Different compute backends require different profiling approaches. See the full specification in `docs/specifications/ml-tuner-bricks.md` (Appendix E.8).

### Instrumentation Status

| Backend | Path | BrickProfiler | Overhead |
|---------|------|---------------|----------|
| CUDA | `CudaExecutor::forward()` | Full | ~5% (deferred) |
| CPU | `forward()` | **None** | N/A |
| CPU | `forward_profiled()` | Full | ~10% |
| SIMD | trueno ops | Per-op | ~2% |

**Key Insight**: The legacy CPU `forward()` function lacks BrickProfiler instrumentation.
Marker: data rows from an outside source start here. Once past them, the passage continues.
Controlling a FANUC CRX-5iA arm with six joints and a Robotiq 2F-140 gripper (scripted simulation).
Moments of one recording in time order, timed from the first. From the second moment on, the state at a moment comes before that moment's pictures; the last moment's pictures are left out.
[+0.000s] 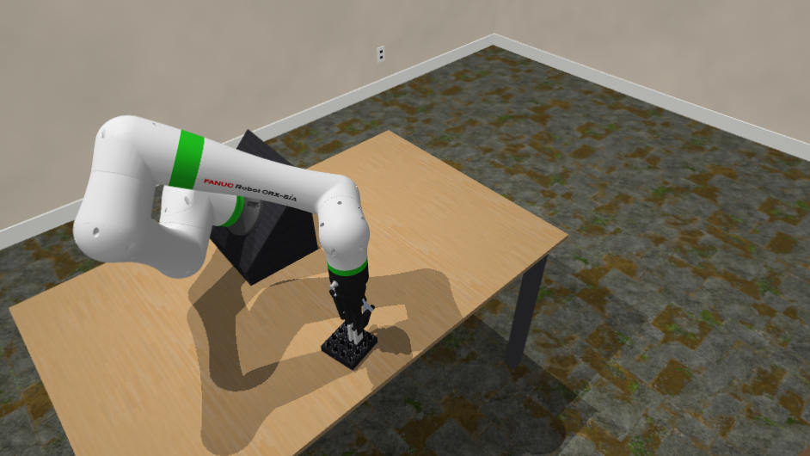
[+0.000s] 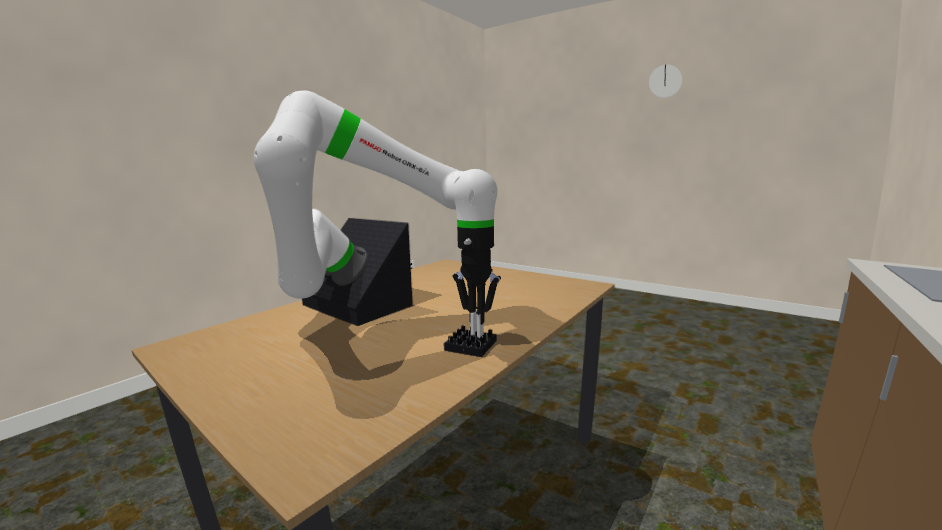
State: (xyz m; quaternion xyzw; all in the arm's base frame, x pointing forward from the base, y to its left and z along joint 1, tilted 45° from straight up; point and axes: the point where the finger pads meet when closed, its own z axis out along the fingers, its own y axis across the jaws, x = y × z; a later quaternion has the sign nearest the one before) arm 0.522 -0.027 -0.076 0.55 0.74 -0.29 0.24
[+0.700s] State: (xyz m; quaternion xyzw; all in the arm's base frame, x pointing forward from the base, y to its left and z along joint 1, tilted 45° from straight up) arm 0.522 -0.027 -0.076 0.54 0.75 -0.30 0.24
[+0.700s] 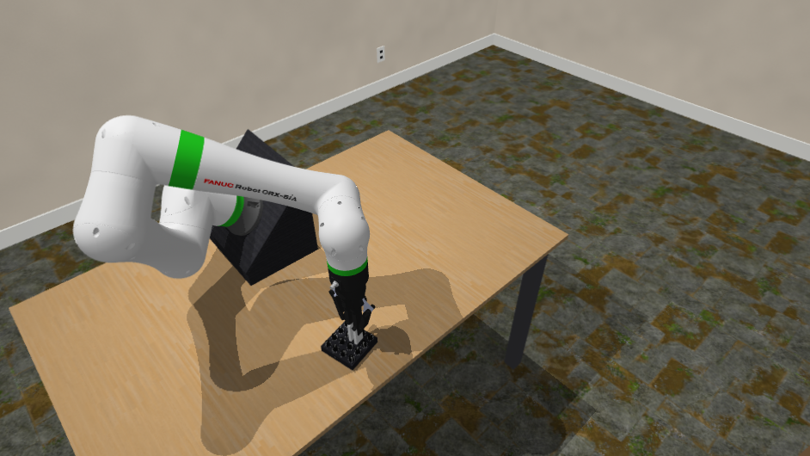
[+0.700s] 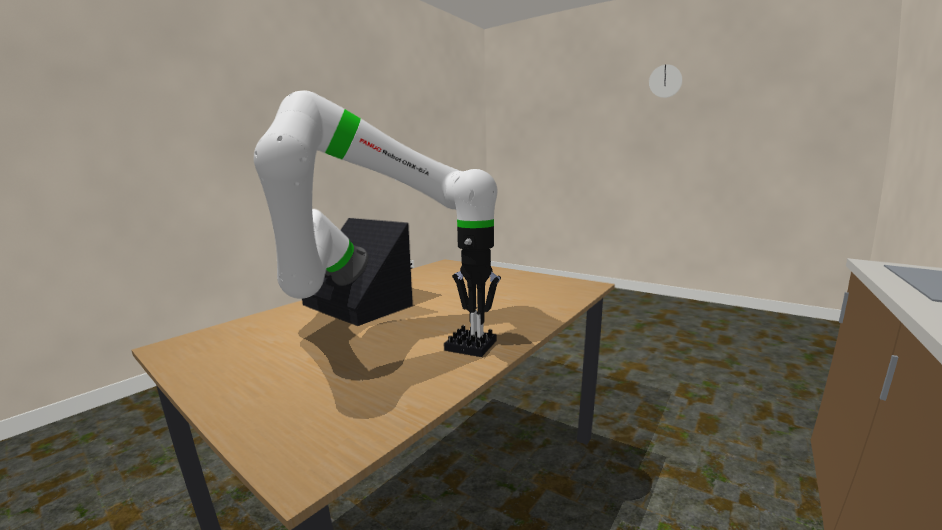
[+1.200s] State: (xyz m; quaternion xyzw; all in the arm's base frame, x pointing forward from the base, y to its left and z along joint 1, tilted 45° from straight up) arm 0.522 -0.027 -0.076 0.50 0.78 -0.31 0.22
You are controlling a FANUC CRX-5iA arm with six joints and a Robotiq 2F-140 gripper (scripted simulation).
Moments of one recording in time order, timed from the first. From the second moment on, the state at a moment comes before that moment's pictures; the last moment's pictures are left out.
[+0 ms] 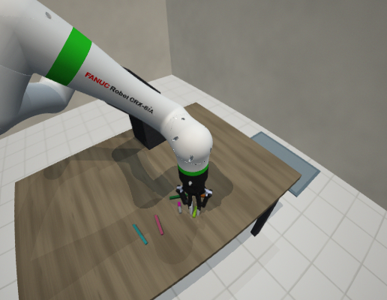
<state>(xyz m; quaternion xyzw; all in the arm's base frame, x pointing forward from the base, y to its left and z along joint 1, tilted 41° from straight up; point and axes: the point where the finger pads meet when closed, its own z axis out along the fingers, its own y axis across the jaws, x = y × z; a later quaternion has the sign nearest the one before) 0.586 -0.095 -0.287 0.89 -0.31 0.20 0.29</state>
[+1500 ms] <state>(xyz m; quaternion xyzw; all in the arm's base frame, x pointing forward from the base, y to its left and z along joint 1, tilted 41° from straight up) 0.586 -0.095 -0.287 0.89 -0.31 0.20 0.29</state>
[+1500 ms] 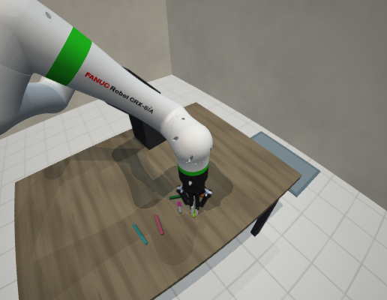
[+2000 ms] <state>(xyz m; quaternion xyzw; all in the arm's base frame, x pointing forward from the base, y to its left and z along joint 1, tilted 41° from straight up) 0.576 -0.058 -0.244 0.89 -0.31 0.20 0.28</state>
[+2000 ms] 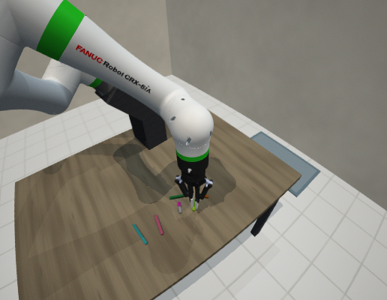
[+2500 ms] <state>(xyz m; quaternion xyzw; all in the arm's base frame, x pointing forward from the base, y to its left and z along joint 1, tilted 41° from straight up) 0.569 -0.032 -0.211 0.89 -0.31 0.20 0.29</state>
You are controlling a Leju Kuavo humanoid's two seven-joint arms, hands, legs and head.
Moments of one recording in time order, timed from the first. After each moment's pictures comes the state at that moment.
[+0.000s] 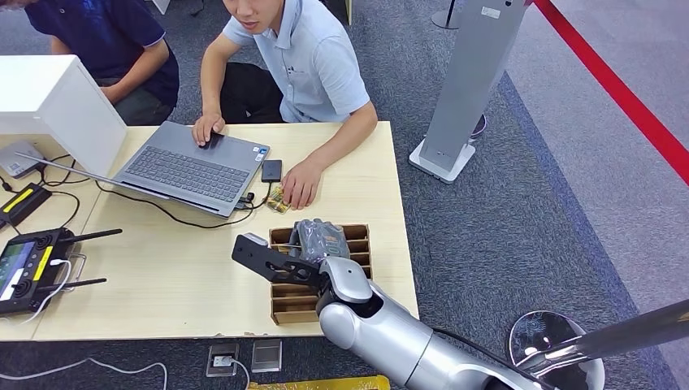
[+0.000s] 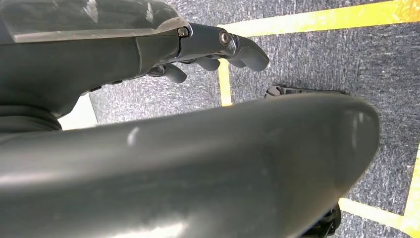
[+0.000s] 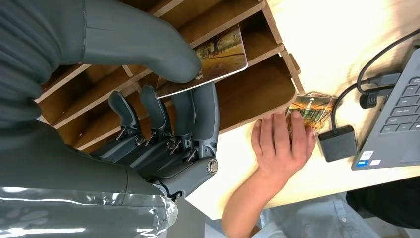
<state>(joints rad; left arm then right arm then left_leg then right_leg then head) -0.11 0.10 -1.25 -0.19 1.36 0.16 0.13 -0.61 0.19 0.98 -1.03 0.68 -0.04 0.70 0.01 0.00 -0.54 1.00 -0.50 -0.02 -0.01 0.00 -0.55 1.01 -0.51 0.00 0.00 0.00</state>
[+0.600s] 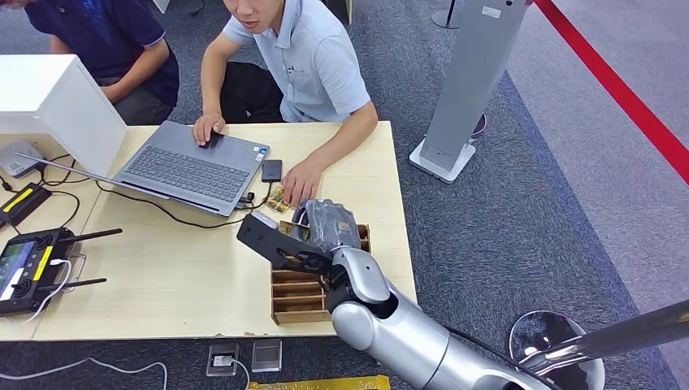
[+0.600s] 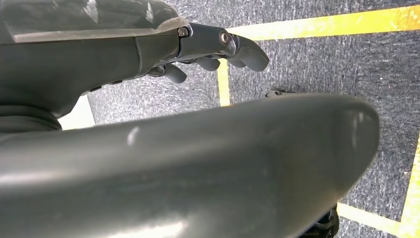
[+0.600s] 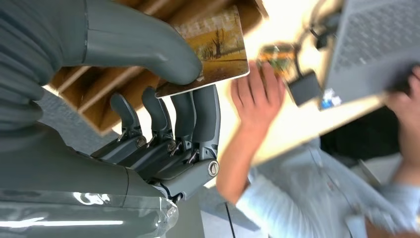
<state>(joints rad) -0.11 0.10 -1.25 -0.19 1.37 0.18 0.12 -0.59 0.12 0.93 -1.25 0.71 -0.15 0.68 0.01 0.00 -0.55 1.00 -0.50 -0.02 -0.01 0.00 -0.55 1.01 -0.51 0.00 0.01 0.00</state>
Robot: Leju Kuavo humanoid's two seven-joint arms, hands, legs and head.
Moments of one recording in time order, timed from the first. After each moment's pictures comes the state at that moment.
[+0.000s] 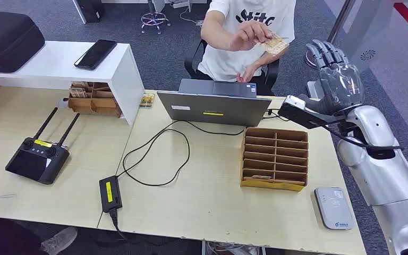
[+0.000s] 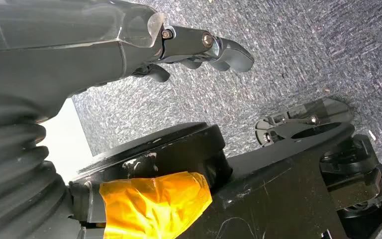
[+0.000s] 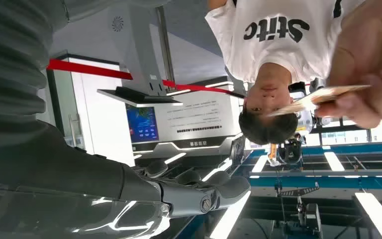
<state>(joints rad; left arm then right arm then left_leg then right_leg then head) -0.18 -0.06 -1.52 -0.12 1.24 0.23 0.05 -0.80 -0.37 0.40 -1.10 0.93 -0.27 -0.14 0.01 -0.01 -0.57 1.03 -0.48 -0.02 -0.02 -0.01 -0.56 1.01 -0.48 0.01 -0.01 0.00</state>
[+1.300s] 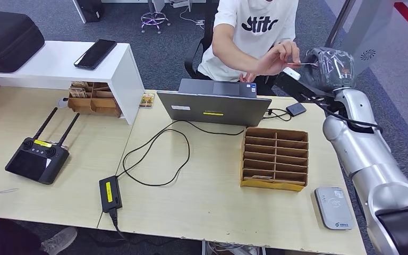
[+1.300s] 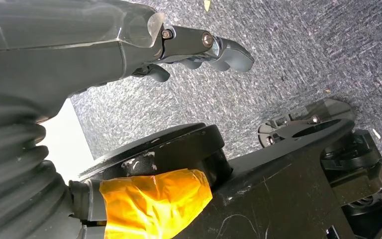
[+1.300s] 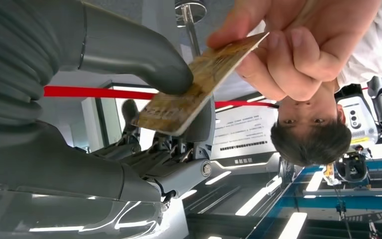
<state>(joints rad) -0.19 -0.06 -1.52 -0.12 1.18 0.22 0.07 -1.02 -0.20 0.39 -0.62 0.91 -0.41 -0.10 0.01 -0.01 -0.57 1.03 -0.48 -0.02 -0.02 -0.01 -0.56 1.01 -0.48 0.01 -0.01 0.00</state>
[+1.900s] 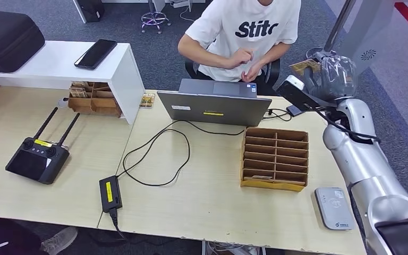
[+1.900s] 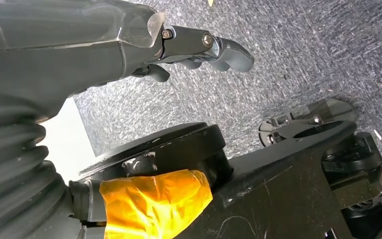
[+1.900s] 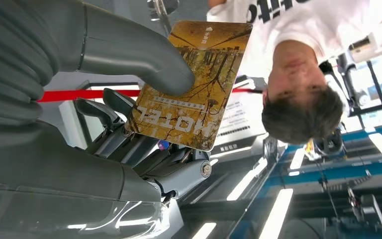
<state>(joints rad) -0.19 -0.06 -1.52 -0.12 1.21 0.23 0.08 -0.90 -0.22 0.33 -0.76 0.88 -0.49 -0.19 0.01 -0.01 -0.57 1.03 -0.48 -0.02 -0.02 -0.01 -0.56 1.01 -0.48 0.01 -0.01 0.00</state>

For CPU profiling, use `forward_profiled()` or add instrumentation manually.

### SIMD Backend Profiling

Profile SIMD operations at the brick level:

```rust
use trueno::{BrickProfiler, BrickId};

let mut profiler = BrickProfiler::new();
profiler.enable();

// Profile SIMD operation
let timer = profiler.start_brick(BrickId::RmsNorm);
trueno::simd::rms_norm_avx2(&input, &mut output);  // AVX2 backend
profiler.stop_brick(timer, input.len() as u64);

// Get throughput
let stats = profiler.stats_for(BrickId::RmsNorm);
let throughput = stats.total_elements as f64 / stats.total_ns as f64 * 1000.0;
println!("RmsNorm: {:.2} Melem/s", throughput);
```

### Backend Comparison

Compare performance across backends:

```rust
use trueno::{BrickProfiler, BrickId, detect_backend, Backend};

let backend = detect_backend();
let mut profiler = BrickProfiler::new();
profiler.enable();

// Same brick, different backends
match backend {
    Backend::Avx512 => { /* AVX-512 path */ }
    Backend::Avx2 => { /* AVX2 path */ }
    Backend::Neon => { /* ARM NEON path */ }
    _ => { /* Scalar fallback */ }
}

// Report includes backend name
println!("Backend: {:?}", backend);
println!("{}", profiler.report());
```

### Backend-Specific Roofline

Different backends have different theoretical peaks:

| Backend | Peak TFLOPS (FP32) | Memory BW (GB/s) |
|---------|-------------------|------------------|
| RTX 4090 | 83.0 | 1008 |
| AVX-512 | ~2.0 | ~100 |
| AVX2 | ~0.5 | ~50 |
| ARM NEON | ~0.2 | ~40 |
| Scalar | ~0.1 | ~25 |

```rust
// Backend-aware roofline distance
let distance = match backend {
    Backend::Cuda => graph.roofline_distance(83.0, 1008.0),
    Backend::Avx512 => graph.roofline_distance(2.0, 100.0),
    Backend::Avx2 => graph.roofline_distance(0.5, 50.0),
    _ => graph.roofline_distance(0.1, 25.0),
};
```

### Critical Path Analysis (Phase 9)

Identify true bottlenecks vs parallelizable work:

```rust
let graph = profiler.execution_graph();

// Get critical path
let (critical_path, total_ns) = graph.critical_path();
println!("Critical path: {} nodes, {:.2}ms", critical_path.len(), total_ns as f64 / 1_000_000.0);

// Find parallelization opportunities
let slack = graph.compute_slack();
for (node_id, slack_ns) in &slack {
    if *slack_ns > 0 {
        println!("Node {} can be parallelized (slack: {}µs)", node_id.0, slack_ns / 1000);
    }
}

// Formatted summary
println!("{}", graph.critical_path_summary());
```

## Tools

- **presentar-terminal Tree**: Native TUI tree widget for hierarchical execution graphs.
- **cbtop**: The primary visualization tool for ComputeBrick pipelines. Supports backend-specific profiling display.
- **perf / flamegraph**: For CPU-side overhead analysis.
- **nsight**: For deep GPU kernel inspection (external to the pure Rust stack).